Title : Reinforcement of the esophageal hiatus using ligamentum teres during sleeve gastrectomy: Outcomes regarding gastroesophageal reflux disease and hiatal hernia
Abstract:
Background: Laparoscopic sleeve gastrectomy (LSG) is a surgery that involves the removal of 75–80% of the stomach. It offers benefits like less postoperative pain and better recovery compared to open surgery, but it also carries the risk of developing gastroesophageal reflux disease (GERD) and hiatus hernia.
Patients and Methods: This retrospective study included a group of patients who underwent LSG, divided into two groups: Group A, which contained 30 patients who received LSG without ligamentum teres reinforcement (LTR), and Group B, with 30 patients, who underwent LSG with the additional LTR procedure.

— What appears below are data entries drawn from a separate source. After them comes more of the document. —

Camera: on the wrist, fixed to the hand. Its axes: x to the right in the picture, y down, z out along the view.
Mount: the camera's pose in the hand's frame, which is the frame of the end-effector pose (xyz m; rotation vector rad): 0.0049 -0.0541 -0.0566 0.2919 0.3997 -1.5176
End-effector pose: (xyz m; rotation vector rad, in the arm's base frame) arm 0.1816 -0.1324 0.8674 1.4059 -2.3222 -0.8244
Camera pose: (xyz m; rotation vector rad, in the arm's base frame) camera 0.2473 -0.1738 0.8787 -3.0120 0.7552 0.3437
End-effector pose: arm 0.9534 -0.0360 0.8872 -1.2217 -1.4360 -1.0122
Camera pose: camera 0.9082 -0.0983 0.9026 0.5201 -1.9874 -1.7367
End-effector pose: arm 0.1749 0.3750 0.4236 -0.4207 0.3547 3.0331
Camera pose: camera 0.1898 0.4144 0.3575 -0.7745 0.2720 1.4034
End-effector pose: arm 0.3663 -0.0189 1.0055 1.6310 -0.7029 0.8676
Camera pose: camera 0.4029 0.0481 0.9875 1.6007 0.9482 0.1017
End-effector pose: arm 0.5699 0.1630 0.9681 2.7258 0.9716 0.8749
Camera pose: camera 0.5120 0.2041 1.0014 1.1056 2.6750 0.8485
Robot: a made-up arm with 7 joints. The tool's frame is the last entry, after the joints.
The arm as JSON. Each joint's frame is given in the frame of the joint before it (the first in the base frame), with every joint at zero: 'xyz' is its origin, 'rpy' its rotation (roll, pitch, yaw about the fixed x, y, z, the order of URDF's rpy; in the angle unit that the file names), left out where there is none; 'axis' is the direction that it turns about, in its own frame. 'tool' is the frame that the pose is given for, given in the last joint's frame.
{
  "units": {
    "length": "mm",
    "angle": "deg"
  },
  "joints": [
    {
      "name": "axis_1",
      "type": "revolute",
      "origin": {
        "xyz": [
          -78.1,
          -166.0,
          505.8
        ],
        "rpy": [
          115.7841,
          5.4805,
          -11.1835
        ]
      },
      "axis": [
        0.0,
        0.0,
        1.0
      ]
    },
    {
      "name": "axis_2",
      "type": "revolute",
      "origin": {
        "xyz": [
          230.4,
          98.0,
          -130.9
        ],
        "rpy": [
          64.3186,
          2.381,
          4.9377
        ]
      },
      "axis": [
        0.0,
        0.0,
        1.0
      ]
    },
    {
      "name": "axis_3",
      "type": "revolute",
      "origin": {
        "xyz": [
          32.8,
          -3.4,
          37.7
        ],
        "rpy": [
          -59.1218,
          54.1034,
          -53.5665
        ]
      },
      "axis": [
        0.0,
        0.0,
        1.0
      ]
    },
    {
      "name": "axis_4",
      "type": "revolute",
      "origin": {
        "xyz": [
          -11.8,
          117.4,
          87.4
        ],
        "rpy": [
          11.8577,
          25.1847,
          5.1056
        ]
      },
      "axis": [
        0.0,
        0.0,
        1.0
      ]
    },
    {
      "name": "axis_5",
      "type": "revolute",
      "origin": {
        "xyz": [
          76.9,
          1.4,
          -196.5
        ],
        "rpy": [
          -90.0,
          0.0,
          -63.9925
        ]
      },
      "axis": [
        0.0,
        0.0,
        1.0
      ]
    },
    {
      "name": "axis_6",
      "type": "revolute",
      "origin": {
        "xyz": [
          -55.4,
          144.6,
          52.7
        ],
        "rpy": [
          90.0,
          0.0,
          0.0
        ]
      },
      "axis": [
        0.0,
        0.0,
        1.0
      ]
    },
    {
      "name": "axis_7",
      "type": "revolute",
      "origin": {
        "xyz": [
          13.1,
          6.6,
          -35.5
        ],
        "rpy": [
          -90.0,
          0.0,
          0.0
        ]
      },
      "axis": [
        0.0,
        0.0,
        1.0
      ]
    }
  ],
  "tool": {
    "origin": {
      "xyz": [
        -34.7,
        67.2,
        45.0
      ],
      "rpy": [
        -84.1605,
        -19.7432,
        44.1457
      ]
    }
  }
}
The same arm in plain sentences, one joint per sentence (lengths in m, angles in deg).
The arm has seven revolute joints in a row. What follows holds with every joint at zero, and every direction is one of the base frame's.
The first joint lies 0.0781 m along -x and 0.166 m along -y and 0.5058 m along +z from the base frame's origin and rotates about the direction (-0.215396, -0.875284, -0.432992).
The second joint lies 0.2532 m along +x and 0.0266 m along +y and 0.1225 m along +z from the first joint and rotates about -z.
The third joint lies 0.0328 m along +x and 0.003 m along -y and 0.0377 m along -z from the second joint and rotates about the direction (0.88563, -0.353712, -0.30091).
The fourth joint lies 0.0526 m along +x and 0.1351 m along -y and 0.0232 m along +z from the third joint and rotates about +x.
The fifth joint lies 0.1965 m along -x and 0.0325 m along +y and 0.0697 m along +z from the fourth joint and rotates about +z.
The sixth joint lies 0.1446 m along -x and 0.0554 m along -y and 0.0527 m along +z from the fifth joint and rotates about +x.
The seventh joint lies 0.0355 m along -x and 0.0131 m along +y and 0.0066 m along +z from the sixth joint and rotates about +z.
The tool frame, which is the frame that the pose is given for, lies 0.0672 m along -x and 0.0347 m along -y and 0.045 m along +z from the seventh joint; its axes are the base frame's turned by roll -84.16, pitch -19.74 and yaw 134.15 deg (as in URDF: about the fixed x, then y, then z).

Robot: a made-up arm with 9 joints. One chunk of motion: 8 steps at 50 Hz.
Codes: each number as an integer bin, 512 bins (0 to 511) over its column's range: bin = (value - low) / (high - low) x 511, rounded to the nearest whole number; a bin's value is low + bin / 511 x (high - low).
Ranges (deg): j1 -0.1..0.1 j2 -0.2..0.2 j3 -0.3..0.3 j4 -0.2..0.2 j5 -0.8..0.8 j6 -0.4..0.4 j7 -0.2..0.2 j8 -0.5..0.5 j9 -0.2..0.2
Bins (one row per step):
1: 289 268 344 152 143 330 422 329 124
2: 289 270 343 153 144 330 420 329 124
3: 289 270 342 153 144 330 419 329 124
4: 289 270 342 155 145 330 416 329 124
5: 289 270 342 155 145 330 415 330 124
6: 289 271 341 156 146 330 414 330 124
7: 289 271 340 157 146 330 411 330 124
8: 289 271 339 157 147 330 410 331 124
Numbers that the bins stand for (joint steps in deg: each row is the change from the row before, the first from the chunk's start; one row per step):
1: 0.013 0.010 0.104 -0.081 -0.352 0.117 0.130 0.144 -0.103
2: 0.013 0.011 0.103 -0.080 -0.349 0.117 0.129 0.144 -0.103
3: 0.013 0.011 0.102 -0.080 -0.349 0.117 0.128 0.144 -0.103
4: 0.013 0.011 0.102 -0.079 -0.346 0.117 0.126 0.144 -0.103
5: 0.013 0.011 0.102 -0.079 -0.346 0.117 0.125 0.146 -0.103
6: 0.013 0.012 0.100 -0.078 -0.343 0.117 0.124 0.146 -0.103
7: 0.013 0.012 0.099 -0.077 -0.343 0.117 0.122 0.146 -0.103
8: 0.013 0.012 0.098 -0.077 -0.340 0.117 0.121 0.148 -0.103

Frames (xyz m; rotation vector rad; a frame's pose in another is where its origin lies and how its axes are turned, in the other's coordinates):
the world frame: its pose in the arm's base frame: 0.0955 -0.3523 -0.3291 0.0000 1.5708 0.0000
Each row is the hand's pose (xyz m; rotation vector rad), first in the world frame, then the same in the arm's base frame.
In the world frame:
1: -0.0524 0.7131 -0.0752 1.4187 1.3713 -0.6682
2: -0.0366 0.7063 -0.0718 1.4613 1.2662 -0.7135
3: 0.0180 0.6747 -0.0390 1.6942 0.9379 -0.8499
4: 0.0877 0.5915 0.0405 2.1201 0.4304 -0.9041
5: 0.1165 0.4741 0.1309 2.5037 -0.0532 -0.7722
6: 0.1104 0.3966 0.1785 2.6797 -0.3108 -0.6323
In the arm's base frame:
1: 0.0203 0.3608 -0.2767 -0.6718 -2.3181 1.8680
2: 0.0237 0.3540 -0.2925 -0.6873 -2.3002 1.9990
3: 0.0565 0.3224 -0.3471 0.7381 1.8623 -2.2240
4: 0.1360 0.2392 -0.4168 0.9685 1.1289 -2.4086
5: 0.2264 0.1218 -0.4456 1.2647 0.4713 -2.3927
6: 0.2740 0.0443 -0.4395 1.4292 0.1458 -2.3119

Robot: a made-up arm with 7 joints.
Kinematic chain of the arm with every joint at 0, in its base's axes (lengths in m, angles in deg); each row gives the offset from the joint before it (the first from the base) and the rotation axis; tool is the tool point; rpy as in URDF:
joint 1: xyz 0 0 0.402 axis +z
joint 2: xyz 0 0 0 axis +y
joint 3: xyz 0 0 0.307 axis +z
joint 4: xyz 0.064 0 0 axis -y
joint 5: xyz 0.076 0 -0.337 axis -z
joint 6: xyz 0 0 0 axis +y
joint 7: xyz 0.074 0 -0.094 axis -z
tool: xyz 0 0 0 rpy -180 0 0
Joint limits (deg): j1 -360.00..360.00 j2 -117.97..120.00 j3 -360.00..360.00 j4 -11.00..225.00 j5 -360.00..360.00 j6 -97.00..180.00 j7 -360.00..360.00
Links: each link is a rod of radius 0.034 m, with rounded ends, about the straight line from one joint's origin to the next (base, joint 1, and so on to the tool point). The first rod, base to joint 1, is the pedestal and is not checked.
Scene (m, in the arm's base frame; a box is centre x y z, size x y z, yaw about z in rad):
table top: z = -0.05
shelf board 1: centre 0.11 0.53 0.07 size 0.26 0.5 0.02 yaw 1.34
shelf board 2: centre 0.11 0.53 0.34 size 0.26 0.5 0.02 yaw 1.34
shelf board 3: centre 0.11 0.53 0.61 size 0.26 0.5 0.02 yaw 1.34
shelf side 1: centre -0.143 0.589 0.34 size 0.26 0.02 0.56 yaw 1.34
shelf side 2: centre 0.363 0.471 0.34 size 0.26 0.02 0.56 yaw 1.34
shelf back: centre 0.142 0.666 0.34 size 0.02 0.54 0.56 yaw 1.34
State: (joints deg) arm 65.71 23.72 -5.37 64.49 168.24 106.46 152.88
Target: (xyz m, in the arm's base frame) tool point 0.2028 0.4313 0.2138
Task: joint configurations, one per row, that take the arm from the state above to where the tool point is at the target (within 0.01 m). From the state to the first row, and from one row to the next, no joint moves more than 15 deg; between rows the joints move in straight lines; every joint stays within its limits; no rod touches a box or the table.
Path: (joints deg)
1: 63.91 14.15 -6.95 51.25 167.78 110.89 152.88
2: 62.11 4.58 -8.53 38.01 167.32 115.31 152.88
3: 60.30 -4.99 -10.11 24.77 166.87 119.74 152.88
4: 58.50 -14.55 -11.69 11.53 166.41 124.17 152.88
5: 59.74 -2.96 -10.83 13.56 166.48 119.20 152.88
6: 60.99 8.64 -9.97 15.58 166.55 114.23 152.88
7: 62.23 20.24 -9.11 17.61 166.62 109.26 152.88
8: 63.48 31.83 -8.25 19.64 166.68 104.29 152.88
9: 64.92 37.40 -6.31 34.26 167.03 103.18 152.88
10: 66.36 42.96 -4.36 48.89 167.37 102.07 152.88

Results: Group B experienced significantly fewer reflux symptoms during follow-up at 3, 9, and 18 months (p < 0.05). Additionally, Group B had a lower incidence of endoscopic reflux at 6 and 18 months (3.3% vs. 26.7% and 6.7% vs. 30.0%). Hiatus hernia size was significantly smaller in Group B (1.2 cm vs. 2.5 cm, p < 0.001).
Conclusion: Incorporating LTR during LSG may reduce postoperative GERD. The small sample size and retrospective design suggest the need for larger studies to confirm LTR’s long-term benefits as an adjunctive technique in bariatric surgery.